DESCRIPTION OF THE TASK:
What follows is a listing; restate all of it word for word.

[PROVIDED DATA Boundary: Start]

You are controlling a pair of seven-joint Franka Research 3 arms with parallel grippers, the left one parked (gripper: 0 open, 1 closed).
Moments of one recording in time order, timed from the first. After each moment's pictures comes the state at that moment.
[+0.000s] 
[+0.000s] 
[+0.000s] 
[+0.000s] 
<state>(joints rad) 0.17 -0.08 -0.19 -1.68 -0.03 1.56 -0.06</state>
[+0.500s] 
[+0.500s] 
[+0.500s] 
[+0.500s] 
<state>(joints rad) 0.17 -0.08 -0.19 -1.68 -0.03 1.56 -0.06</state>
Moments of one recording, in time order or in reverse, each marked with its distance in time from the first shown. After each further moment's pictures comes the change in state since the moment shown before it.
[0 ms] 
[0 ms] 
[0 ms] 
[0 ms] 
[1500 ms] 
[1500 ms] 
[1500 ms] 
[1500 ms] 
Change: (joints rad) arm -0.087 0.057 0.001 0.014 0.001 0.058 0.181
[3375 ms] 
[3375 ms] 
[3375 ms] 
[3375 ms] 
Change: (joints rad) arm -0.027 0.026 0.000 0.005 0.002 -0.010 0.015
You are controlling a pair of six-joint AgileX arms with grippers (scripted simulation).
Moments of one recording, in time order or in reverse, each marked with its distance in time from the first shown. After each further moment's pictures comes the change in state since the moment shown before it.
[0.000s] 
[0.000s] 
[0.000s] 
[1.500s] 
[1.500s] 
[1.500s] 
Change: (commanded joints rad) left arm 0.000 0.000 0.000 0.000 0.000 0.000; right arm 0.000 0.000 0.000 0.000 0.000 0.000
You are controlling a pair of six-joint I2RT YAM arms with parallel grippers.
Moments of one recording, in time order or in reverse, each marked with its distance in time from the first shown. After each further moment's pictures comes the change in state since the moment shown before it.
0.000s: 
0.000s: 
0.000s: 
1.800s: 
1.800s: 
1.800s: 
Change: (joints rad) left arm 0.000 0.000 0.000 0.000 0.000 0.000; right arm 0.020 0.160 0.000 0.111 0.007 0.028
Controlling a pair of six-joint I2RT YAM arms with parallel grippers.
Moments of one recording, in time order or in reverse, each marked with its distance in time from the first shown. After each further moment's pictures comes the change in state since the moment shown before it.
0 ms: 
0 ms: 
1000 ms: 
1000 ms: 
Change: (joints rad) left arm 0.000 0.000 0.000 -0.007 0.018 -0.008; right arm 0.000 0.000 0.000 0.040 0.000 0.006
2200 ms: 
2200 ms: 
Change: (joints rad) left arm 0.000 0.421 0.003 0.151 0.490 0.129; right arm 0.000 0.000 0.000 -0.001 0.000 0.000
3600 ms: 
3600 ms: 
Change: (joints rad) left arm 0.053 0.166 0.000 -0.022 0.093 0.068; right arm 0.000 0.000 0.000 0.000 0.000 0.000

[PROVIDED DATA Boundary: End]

TASK ANSWER:
You are controlling a pair of seven-joint Franka Research 3 arms with parallel grippers, the left one parked (gripper: 0 open, 1 closed).
Moments of one recording in time order, timed from the first. After each moment's pictures comes the state at that moment.
[+0.000s] 
[+0.000s] 
[+0.000s] 
[+0.000s] 
<state>(joints rad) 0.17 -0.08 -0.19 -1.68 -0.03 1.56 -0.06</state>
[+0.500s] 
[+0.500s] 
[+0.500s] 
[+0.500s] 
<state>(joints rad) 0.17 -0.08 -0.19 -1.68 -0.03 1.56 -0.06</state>
Moments of one recording, in time order or in reverse, each marked with its distance in time from the first shown. After each further moment's pictures comes the change in state since the moment shown before it.
[0 ms] 
[0 ms] 
[0 ms] 
[0 ms] 
[1500 ms] 
[1500 ms] 
[1500 ms] 
[1500 ms] 
Change: (joints rad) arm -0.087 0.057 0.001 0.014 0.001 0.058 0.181
[3375 ms] 
[3375 ms] 
[3375 ms] 
[3375 ms] 
Change: (joints rad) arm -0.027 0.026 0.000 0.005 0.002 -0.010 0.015
You are controlling a pair of six-joint AgileX arms with grippers (scripted simulation).
Moments of one recording, in time order or in reverse, each marked with its distance in time from the first shown. After each further moment's pictures comes the change in state since the moment shown before it.
[0.000s] 
[0.000s] 
[0.000s] 
[1.500s] 
[1.500s] 
[1.500s] 
Change: (commanded joints rad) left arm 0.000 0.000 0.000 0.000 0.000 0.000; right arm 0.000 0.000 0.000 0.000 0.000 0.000
You are controlling a pair of six-joint I2RT YAM arms with parallel grippers.
Moments of one recording, in time order or in reverse, each marked with its distance in time from the first shown. After each further moment's pictures comes the change in state since the moment shown before it.
0.000s: 
0.000s: 
0.000s: 
1.800s: 
1.800s: 
1.800s: 
Change: (joints rad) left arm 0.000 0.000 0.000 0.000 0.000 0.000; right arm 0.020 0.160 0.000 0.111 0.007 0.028
Controlling a pair of six-joint I2RT YAM arms with parallel grippers.
Moments of one recording, in time order or in reverse, each marked with its distance in time from the first shown. After each further moment's pictures comes the change in state since the moment shown before it.
0 ms: 
0 ms: 
1000 ms: 
1000 ms: 
Change: (joints rad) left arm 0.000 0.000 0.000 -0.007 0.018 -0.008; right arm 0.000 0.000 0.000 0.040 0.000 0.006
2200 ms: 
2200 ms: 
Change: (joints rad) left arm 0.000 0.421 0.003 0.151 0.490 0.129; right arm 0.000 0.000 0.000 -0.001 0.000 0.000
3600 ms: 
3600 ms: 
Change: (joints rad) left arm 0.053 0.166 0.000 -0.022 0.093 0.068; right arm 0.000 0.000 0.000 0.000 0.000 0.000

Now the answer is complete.